This week as our guest columnist British High Commisioner to T&T, ARTHUR SNELL, continues his commentary on the UN's ECLAC report on the Economics of Climate Change for the Caribbean. He tells us in this commentary that the British Government will spend at least £22 million on climate change and risk reduction up to 2015 (from a wider Caribbean programme of £75 million).
The British Government has prioritised action on climate change-we have committed to cut our national emissions by 80 per cent by 2050-this is one of the toughest targets of any major world economy and will require the UK to make significant changes in energy usage and production. We have also shown the strongest of leadership on finance. Our commitment to spend 0.7 per cent of national income as official development assistance by 2013, the first major economy to meet that UN target, has enabled us to create an unprecedented £2.9 billion (TT$29 billion) UK International Climate Fund. Our ministers have agreed three broad priorities for our support under this fund:
• low carbon, climate resilient economic growth on a major scale;
• support for international negotiations on climate change and effective international aid architecture to support appropriate action; and
• recognition that climate change offers real opportunities for innovation and new ideas for action, and the need to create new partnerships with the private sector to support low carbon climate resilient growth.
So what does this mean for the Caribbean? Climate change and risk reduction is a central part of the UK's assistance programme in the Caribbean. The British Government will spend at least £22 million on this up to 2015 (from a wider Caribbean programme of £75 million). Our focus will include more support for practical, tangible sectoral and community-based interventions, such as supporting 160 particularly vulnerable communities to cope better with the risks of climate change (In Trinidad and Tobago, the British High Commission is working with the Red Cross Society to roll out a climate change community education programme) affordable hazard insurance to protect incomes of 18,000 of the poorest and 50,000 small farm workers when disasters do strike support for better national risk reduction and adaptation-including safer buildings, improved water management and supplies and early warning systems.
There will also be contributions on top of that, for example our support to global and multilateral funds and programmes that benefit the region, like the Climate Development Knowledge Network, Pilot Programme for Climate Resilience, the Global Environmental Facility, and the European Union's programmes. I hope that the ECLAC report stimulates discussion and catalyses action. We will remain a strong partner to the Caribbean in this.
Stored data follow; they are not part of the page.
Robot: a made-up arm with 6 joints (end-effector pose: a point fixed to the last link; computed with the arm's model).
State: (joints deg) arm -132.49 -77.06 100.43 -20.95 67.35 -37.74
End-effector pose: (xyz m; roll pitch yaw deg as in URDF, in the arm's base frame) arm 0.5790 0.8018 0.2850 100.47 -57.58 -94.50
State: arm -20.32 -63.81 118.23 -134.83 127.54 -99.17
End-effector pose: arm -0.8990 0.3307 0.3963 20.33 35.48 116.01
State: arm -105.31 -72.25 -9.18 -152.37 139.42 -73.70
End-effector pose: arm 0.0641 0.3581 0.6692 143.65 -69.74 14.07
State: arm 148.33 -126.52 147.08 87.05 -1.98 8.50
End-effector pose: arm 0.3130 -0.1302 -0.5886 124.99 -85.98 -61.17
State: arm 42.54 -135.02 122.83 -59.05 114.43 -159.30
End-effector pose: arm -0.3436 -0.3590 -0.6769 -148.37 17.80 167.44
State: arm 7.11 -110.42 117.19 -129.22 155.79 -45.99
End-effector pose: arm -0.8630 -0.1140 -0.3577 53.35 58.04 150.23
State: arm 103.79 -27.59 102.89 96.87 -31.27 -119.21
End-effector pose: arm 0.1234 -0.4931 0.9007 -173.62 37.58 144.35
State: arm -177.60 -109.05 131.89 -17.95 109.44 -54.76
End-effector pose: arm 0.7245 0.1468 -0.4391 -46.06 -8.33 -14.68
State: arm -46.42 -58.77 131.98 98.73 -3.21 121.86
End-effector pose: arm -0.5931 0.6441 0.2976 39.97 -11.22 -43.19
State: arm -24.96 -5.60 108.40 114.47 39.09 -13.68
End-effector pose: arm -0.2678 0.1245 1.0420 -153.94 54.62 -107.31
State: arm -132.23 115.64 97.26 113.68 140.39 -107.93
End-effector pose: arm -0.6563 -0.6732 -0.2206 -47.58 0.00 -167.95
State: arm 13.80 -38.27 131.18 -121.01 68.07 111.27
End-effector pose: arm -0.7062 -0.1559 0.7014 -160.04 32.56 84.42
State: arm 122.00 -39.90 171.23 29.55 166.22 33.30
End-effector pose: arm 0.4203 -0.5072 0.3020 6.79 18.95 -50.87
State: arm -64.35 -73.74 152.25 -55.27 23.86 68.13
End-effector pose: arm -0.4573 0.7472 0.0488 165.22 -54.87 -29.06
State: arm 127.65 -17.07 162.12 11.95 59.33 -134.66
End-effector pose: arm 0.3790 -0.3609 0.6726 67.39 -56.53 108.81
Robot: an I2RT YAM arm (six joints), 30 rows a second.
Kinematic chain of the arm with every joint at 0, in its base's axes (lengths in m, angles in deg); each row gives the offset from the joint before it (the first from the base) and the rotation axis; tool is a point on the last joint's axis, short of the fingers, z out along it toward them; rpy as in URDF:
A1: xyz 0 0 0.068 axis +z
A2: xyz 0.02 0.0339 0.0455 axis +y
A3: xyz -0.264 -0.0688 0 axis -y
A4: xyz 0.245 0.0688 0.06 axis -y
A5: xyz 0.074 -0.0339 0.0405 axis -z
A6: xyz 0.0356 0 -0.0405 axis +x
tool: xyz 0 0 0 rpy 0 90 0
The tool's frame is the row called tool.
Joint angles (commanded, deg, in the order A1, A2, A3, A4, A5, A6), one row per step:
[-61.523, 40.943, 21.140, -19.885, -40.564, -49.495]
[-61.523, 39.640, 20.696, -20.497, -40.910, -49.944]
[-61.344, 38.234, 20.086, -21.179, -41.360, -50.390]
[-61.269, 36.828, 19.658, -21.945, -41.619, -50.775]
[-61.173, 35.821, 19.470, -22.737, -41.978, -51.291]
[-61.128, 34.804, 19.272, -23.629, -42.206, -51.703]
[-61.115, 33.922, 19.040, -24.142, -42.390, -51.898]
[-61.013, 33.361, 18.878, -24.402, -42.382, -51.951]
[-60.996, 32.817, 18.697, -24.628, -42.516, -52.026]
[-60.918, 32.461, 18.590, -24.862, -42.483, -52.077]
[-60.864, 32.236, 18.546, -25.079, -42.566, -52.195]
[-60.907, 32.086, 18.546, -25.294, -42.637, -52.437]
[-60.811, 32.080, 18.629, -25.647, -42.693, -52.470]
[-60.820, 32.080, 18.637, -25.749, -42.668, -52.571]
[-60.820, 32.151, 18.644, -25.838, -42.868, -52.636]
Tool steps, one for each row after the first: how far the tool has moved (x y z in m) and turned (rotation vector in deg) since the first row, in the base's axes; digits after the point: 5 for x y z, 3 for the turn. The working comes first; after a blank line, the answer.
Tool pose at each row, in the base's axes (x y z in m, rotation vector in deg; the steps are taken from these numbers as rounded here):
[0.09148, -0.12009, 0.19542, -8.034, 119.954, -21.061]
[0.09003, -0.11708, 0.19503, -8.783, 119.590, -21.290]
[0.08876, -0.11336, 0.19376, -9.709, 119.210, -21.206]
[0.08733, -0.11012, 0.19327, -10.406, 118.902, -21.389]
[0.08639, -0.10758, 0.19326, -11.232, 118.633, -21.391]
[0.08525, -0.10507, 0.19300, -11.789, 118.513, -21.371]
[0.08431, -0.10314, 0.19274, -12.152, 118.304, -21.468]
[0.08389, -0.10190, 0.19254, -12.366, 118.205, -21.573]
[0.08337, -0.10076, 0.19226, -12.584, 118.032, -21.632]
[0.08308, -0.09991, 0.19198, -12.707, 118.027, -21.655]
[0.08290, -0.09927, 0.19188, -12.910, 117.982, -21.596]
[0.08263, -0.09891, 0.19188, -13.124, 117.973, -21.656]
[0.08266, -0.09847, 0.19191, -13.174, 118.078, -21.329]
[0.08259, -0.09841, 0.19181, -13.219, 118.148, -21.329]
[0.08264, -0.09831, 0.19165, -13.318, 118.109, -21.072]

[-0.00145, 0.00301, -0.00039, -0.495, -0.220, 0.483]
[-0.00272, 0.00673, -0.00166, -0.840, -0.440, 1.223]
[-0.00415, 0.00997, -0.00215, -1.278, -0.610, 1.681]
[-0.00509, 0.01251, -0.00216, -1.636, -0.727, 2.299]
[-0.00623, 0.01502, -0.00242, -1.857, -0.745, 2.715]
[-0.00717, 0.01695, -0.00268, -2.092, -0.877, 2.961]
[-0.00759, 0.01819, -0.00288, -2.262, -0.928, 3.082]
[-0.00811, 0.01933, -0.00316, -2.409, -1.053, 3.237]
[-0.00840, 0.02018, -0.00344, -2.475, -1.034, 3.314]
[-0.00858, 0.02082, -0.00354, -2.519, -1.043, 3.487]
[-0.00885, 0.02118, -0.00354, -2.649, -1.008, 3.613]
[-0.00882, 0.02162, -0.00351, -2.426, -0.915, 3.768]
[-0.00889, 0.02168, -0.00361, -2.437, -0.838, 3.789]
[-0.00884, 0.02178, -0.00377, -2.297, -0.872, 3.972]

As Andrew Mitchell, the UK Secretary of State for International Development recently said: "We must get on with it and not be paralysed into inaction on the ground. History has shown us that whenever there's an industrial revolution, it is always those who are prepared to embrace change who wins through. It's time that all of us-governments, civil society, private sector and individuals-put our shoulders to the wheel and got on with the job. Only then can we secure a future for this planet and a better, safer and more prosperous life for all who live on it."